• _Exercise_
The complete listing should be copied out exactly.

• _Source data_
================================

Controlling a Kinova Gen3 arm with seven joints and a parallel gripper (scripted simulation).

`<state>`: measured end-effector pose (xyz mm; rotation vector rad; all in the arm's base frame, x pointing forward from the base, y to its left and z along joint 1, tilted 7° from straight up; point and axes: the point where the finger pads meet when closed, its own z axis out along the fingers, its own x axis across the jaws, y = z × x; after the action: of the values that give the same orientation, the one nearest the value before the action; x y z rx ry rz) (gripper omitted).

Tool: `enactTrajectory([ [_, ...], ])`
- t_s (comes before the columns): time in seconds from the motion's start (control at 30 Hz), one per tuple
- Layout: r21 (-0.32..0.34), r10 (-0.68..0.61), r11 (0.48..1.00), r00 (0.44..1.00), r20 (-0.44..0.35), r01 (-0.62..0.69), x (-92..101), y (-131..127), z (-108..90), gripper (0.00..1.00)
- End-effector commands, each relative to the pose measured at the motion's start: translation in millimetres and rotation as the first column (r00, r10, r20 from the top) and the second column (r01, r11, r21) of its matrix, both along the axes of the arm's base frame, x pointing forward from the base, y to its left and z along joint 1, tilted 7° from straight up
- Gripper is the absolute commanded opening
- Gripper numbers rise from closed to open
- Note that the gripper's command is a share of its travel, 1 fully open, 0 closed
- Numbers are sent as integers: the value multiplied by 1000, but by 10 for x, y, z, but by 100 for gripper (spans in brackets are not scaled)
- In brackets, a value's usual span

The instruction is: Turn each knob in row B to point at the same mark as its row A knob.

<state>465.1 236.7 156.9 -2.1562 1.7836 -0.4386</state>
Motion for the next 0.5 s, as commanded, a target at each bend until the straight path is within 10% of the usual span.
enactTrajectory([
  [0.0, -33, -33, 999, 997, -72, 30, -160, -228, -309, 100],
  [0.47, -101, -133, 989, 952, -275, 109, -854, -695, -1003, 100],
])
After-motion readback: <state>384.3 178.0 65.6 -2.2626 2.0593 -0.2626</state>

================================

• _Solution to the problem_
Controlling a Kinova Gen3 arm with seven joints and a parallel gripper (scripted simulation).

`<state>`: measured end-effector pose (xyz mm; rotation vector rad; all in the arm's base frame, x pointing forward from the base, y to its left and z along joint 1, tilted 7° from straight up; point and axes: the point where the finger pads meet when closed, its own z axis out along the fingers, its own x axis across the jaws, y = z × x; after the action: of the values that give the same orientation, the one nearest the value before the action; x y z rx ry rz) (gripper omitted).

Tool: `enactTrajectory([ [_, ...], ])`
- t_s (comes before the columns): time in seconds from the motion's start (control at 30 Hz), one per tuple
- Layout: r21 (-0.32..0.34), r10 (-0.68..0.61), r11 (0.48..1.00), r00 (0.44..1.00), r20 (-0.44..0.35), r01 (-0.62..0.69), x (-92..101), y (-131..127), z (-108..90), gripper (0.00..1.00)
- End-effector commands, each relative to the pose measured at the motion's start: translation in millimetres and rotation as the first column (r00, r10, r20 from the top) and the second column (r01, r11, r21) of its matrix, both along the axes of the arm's base frame, x pointing forward from the base, y to its left and z along joint 1, tilted 7° from straight up
- Gripper is the absolute commanded opening
- Gripper numbers rise from closed to open
- Note that the gripper's command is a share of its travel, 1 fully open, 0 closed
- Numbers are sent as integers: the value multiplied by 1000, but by 10 for x, y, z, but by 100 for gripper (spans in brackets are not scaled)
- In brackets, a value's usual span

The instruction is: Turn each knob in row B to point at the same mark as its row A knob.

<state>465.1 236.7 156.9 -2.1562 1.7836 -0.4386</state>
Motion for the next 0.5 s, as commanded, a target at each bend until the straight path is within 10% of the usual span.
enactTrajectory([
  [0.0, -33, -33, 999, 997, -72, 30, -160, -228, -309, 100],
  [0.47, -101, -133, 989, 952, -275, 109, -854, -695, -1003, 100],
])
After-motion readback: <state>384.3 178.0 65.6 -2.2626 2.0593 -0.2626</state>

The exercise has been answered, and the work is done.